------ PROVIDED DATA ------
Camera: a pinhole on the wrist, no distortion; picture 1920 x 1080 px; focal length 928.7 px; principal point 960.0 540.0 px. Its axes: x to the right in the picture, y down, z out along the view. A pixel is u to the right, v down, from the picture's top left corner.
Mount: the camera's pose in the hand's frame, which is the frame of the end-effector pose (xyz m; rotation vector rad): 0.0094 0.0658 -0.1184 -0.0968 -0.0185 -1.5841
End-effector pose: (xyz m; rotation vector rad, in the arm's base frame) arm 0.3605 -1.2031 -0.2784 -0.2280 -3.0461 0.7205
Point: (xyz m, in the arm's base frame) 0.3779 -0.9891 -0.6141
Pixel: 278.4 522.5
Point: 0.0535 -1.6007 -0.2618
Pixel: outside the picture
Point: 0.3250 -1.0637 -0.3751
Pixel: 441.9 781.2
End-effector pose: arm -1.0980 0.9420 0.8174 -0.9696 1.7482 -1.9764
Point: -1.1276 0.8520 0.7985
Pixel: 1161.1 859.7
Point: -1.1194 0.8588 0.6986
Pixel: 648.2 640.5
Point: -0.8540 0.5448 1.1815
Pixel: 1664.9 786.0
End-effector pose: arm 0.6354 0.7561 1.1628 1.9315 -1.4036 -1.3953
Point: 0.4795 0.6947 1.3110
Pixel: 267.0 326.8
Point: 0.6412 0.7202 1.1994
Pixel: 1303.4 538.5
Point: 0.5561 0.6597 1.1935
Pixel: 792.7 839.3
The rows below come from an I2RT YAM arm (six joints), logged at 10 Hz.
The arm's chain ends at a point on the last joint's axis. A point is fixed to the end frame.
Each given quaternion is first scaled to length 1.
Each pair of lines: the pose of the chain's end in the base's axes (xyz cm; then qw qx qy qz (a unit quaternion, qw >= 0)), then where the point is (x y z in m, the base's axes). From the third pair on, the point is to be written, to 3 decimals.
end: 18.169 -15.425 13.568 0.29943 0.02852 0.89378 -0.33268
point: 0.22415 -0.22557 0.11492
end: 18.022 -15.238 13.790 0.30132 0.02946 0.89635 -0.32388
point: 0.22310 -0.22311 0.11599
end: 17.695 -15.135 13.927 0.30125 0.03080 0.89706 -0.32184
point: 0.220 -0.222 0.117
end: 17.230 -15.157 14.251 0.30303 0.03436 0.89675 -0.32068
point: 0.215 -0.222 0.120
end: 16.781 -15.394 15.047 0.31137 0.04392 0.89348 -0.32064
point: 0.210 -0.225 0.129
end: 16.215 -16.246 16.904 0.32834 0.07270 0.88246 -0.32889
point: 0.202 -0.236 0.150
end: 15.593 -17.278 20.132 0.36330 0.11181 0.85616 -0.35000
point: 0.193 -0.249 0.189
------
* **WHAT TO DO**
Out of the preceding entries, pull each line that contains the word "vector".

* **EXERCISE SOLUTION**
Mount: the camera's pose in the hand's frame, which is the frame of the end-effector pose (xyz m; rotation vector rad): 0.0094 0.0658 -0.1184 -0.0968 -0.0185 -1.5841
End-effector pose: (xyz m; rotation vector rad, in the arm's base frame) arm 0.3605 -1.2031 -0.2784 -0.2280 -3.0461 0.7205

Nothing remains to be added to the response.